Children may pounce upon and maul small moving things for a number of reasons. The wish to gratify their sense of power--which is probably keener in children who so rarely gratify it than in grown-ups--will often explain these actions. To stop all that commotion, all that buzzing on the window-pane, by a single tap of the finger, that may bring a delicious thrill of power to a child. Curiosity, too, is a powerful incentive to this kind of maltreatment of animals. Children have something of the anatomist's impulse to take living things apart, to see where the blood is, as one child put it, and so forth.

I think, then, that we may give the small offenders the benefit of the doubt, and not attribute their rough handling of animals to a wish to inflict pain, or even to an indifference to pain of which they are clearly aware. Wanton activity, the curiosity of the experimenter, and delight in showing one's power and producing an effect, seem sufficient to explain a large part of the unlearned brutality of the first years.

We have now looked at one of the darkest sides of the child and have found that though it is decidedly unpleasant it is not quite so ugly as it has been painted. Children are no doubt apt to be greedy, and otherwise unsociable, to be ferocious in their anger, and to be sadly wanting in consideration for others; yet it is some consolation to reflect that their savageness is not quite that of brutes, and that their selfishness and cruelty are a long way removed from a deliberate and calculating egoism.

_The Promise of Humanity._

Pure Ishmaelite as he seems, however, a child has what we call the social instincts, and inconsistently enough no doubt he shows at times that after all he wants to join himself to those whom at other times he treats as foes. If he has his outbursts of temper he has also his fits of tenderness. If he is now dead to others' sufferings he is at another time taken with a most amiable childish concern for their happiness.

The germ of this instinct of attachment to society may be said to disclose itself in a rude form in the first weeks of life, when he begins to get used to and to depend on the human presence, and is miserable when this is taken from him.

In this instinct of companionship there is involved a vague inarticulate kind of sympathy. Just as the attached dog may be said to have in a dim fashion a feeling of oneness with its master, so the child. The intenser realisation of this oneness comes after separation. A girl of thirteen months was separated from her mother during six weeks. On the return of the latter she was speechless, and for some time could not bear to leave her restored companion for a minute.
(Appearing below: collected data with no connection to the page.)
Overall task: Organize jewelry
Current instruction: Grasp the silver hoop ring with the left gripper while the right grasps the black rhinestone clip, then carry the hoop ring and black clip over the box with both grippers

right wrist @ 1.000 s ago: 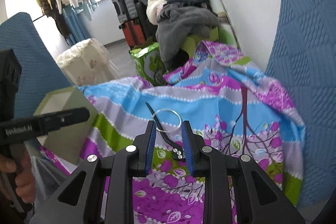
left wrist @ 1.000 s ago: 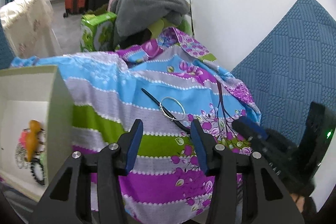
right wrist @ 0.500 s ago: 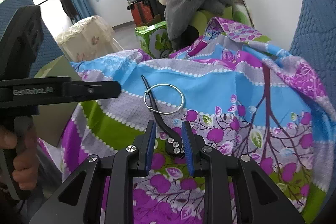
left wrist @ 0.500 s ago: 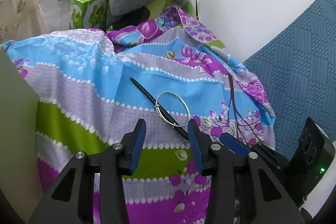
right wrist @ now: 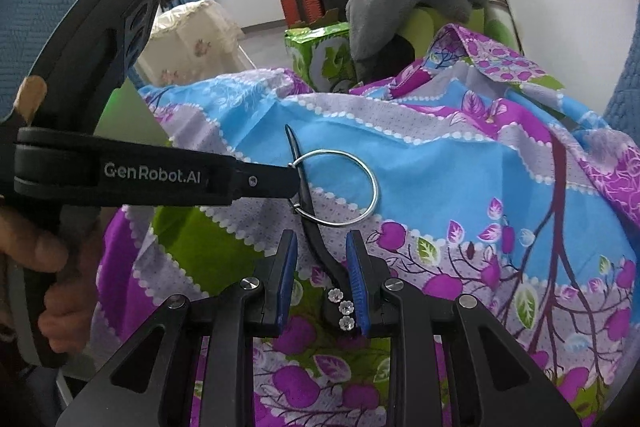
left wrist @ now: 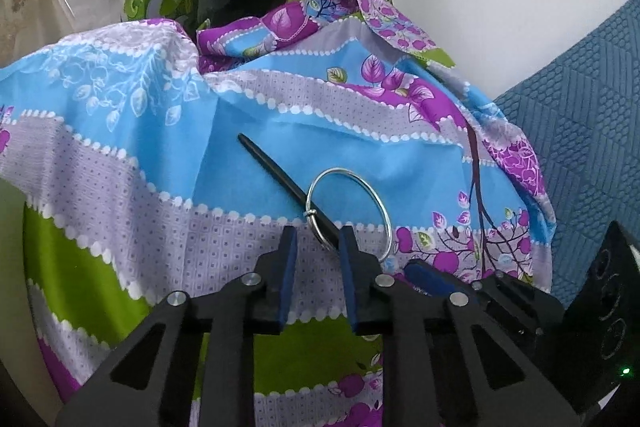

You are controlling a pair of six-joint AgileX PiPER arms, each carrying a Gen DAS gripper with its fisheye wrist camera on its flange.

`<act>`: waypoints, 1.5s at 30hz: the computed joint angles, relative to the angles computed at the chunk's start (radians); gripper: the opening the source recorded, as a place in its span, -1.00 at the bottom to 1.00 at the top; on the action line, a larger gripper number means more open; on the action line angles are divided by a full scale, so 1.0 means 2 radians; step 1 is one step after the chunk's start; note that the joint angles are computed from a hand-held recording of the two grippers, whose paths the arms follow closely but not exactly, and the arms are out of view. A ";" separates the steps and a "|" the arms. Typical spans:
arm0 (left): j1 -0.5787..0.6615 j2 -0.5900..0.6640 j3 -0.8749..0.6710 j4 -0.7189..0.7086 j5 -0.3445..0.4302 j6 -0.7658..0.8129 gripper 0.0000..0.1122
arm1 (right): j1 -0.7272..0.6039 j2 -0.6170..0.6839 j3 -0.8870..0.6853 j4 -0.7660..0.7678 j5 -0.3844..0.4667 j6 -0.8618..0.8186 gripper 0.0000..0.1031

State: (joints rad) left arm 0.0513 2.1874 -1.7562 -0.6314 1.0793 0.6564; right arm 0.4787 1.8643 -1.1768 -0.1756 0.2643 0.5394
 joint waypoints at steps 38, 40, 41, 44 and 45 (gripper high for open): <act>0.039 -0.077 0.045 0.016 0.010 0.031 -0.97 | 0.046 -0.021 -0.020 -0.140 0.113 0.183 -0.86; 0.047 -0.089 0.055 0.009 0.012 0.041 -0.97 | 0.048 -0.031 -0.019 -0.147 0.119 0.198 -0.86; 0.051 -0.094 0.062 0.004 0.013 0.047 -0.97 | 0.049 -0.038 -0.016 -0.150 0.120 0.205 -0.86; 0.061 -0.118 0.088 0.002 0.011 0.065 -0.97 | 0.053 -0.062 -0.005 -0.154 0.123 0.225 -0.86; 0.066 -0.127 0.099 0.001 0.011 0.073 -0.97 | 0.055 -0.070 -0.003 -0.155 0.125 0.231 -0.86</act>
State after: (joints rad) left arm 0.1823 1.9336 -1.5587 -0.6291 1.1016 0.8014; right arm 0.5891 1.7251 -1.1831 -0.4859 0.5150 1.0008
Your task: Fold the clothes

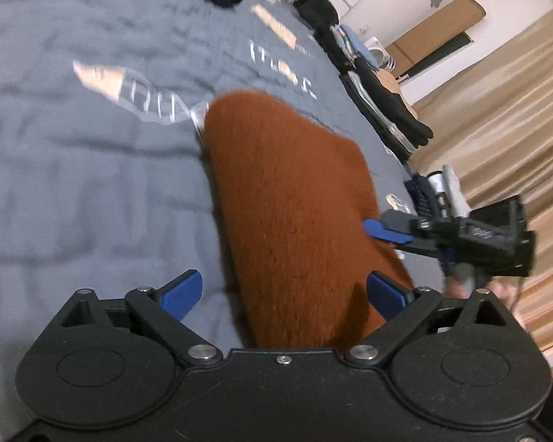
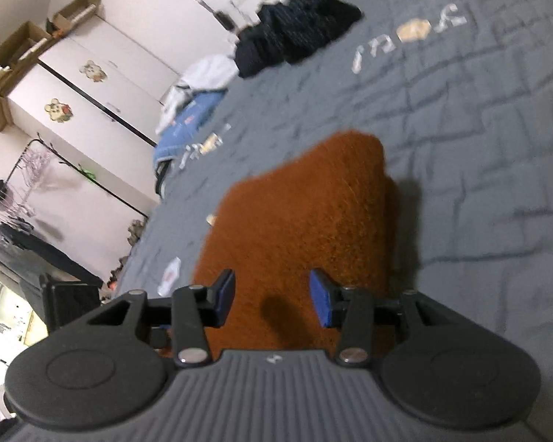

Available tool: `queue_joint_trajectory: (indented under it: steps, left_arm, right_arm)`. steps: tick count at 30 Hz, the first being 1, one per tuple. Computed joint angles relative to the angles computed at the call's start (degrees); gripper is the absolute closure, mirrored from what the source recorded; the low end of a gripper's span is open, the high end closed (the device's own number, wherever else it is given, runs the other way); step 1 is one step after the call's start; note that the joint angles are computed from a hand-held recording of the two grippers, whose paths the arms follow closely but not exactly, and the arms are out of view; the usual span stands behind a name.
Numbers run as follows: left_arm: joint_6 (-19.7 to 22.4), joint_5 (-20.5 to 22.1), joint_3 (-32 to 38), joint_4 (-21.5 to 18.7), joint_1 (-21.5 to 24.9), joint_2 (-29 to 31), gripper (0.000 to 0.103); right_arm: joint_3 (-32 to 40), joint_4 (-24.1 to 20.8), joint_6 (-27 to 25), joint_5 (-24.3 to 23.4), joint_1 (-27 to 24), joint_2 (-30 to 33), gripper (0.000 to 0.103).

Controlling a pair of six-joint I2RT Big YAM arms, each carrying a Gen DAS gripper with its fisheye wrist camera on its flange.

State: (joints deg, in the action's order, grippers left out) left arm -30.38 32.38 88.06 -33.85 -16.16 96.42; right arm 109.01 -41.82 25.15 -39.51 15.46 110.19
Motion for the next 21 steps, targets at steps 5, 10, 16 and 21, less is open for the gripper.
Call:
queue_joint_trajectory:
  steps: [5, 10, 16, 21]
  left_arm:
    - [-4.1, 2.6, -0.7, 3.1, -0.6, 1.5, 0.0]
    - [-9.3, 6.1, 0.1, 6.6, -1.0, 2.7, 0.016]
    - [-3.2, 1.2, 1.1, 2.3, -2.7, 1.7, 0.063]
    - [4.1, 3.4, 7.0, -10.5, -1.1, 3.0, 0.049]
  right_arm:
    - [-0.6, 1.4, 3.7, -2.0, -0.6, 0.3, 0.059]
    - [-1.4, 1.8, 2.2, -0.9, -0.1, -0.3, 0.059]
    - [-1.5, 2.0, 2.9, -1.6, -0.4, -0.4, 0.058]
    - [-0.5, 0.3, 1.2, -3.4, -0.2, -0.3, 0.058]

A like outbreak of tender sympathy is apt to follow a fit of naughtiness when a child feels itself taken back to the mother's heart.

Sympathy, it is commonly said, is a kind of imitation, and this is strikingly ill.u.s.trated in its early forms. A child has been observed under the age of seven months to look unhappy, drawing down well the corners of the mouth in the characteristic baby-fashion when his nurse pretended to cry.